In Cambodia’s 'great lake', the Tonle Sap, where most large-scale inland fishing takes place, fishers report the rampant use of illegal fishing methods and declining fish catches.

Several Mekong fish species are now endangered and both the number and size of fish caught has steadily declined. In fact, recent data demonstrates a pattern of increasing catch and increasing fishing effort followed by a declining catch with a sustained effort, typical of an over-exploited population.
 / ©: WWF
Threat to the River: over-fishing
© WWF

For instance, a century ago, the Mekong Giant Catfish was found along the entire length of the river from Vietnam to southern China. Since then, however, populations have dropped precipitously. Scientists estimate that the total number of Mekong Giant Catfish has decreased about 90% in just the past two decades.

WWF recently helped broker a voluntary ban on this species with Thai fishers.
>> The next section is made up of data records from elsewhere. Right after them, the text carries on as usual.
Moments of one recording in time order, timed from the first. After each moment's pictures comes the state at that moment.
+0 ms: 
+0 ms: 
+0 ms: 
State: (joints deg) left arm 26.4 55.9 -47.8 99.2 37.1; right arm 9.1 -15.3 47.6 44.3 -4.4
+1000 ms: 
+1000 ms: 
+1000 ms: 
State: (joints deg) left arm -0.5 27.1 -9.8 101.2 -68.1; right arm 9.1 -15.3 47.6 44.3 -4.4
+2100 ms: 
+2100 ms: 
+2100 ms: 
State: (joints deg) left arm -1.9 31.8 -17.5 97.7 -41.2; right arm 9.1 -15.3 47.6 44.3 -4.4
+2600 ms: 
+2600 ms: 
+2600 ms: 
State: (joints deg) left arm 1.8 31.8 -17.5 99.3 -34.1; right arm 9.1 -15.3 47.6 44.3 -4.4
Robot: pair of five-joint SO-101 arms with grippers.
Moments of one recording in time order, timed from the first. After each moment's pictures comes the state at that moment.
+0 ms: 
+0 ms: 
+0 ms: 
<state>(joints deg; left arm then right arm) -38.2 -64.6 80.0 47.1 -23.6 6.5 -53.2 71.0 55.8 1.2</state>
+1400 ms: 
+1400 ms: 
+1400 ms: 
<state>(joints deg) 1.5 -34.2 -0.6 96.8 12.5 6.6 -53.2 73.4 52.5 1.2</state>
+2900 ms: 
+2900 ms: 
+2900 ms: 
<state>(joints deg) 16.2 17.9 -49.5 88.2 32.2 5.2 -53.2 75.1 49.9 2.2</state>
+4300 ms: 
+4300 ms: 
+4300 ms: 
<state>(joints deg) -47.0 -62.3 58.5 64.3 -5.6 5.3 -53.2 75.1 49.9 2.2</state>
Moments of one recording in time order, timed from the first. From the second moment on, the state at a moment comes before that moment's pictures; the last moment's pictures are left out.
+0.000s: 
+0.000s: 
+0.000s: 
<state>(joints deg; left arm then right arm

In Laos as early as 1890, a large fishery developed for the Mekong Giant Catfish but by 1940, declines were observed in northeast Thailand.

Large fish species including the Mekong giant catfish, the river catfish, the giant carp, and the giant stingray in the Mekong are in decline, indicating possible 'assemblage overfishing'.

In the Mekong, uncertain fishing rights, over-fishing and illegal fishing have taken a heavy toll on fish stocks. People illegally use small-meshed mosquito nets to capture fish (which catch juveniles as well as adult fish), electro-shock fish with car batteries, and increasingly over-harvest fish with poison. Inherited from colonial times, the Cambodian government has managed its fisheries according to a concession system that enables unfair access, corruption and occasionally violent disputes.

The productivity of the Mekong River underscores the importance of this region in providing millions with food, but creates the misleading impression that its resources are limitless. It is clear, however, that unsustainable fishing practices and levels of harvest, along with changes in water flows induced by new dams, threaten the permanence of this wealth.